→ **ACTIVITY**:
Quote the data below in full, minus the images.

◆ ◆ ◆ ◆

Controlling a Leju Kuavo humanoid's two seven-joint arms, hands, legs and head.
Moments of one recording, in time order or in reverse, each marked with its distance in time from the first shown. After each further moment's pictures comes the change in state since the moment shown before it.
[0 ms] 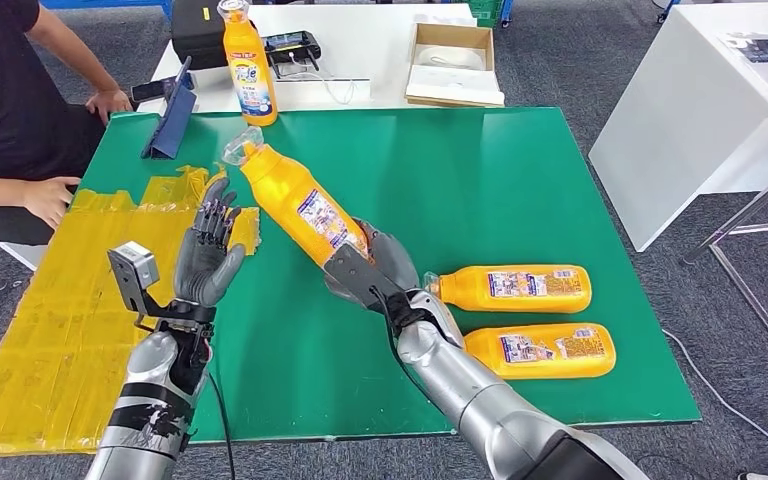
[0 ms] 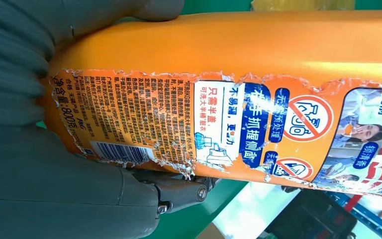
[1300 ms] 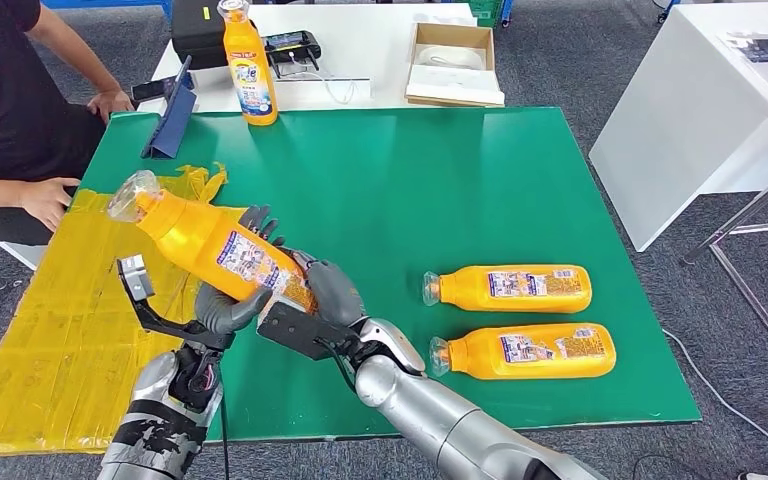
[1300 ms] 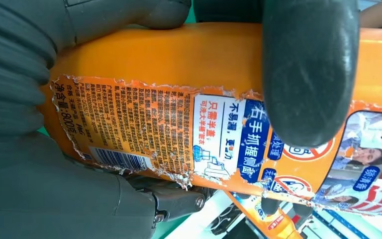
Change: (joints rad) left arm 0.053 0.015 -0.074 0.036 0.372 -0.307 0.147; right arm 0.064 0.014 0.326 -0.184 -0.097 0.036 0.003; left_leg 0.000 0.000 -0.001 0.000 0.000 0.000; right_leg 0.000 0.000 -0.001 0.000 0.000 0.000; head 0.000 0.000
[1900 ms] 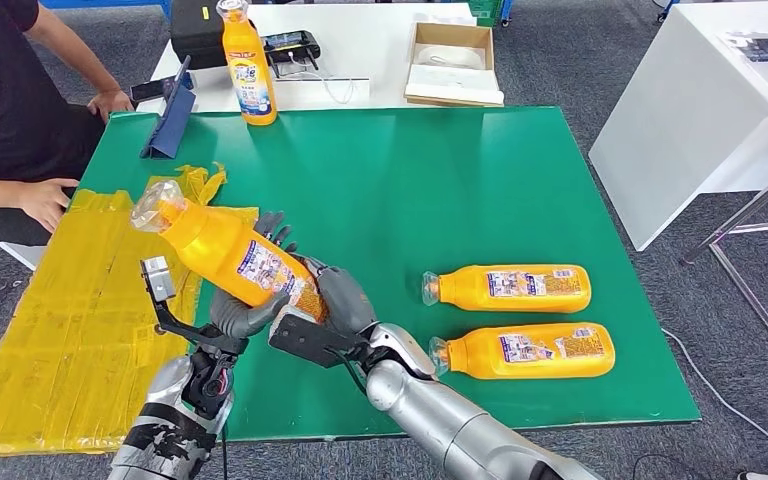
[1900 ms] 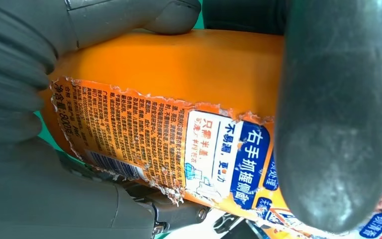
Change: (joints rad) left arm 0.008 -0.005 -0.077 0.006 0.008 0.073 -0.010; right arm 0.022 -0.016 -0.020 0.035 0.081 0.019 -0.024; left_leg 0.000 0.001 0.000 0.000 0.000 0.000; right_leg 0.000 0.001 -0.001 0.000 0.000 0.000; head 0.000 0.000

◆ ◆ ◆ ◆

→ **TASK SOLUTION**:
Controlling a Leju Kuavo humanoid's two seven-joint arms, hands, legs and head.
Moments of one recording, in time order or in reverse, each marked with its distance in time from the first shown. After each further moment's pictures comes the change in state since the moment shown before it.
[0 ms] 
[0 ms] 
[1300 ms] 
[1300 ms] 
Change: (joints rad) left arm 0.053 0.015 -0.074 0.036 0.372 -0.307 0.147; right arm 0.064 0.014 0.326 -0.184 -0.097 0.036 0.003; left_leg 0.000 0.000 -0.001 0.000 0.000 0.000; right_leg 0.000 0.000 -0.001 0.000 0.000 0.000; head 0.000 0.000
[1900 ms] 
[1900 ms] 
Change: (joints rad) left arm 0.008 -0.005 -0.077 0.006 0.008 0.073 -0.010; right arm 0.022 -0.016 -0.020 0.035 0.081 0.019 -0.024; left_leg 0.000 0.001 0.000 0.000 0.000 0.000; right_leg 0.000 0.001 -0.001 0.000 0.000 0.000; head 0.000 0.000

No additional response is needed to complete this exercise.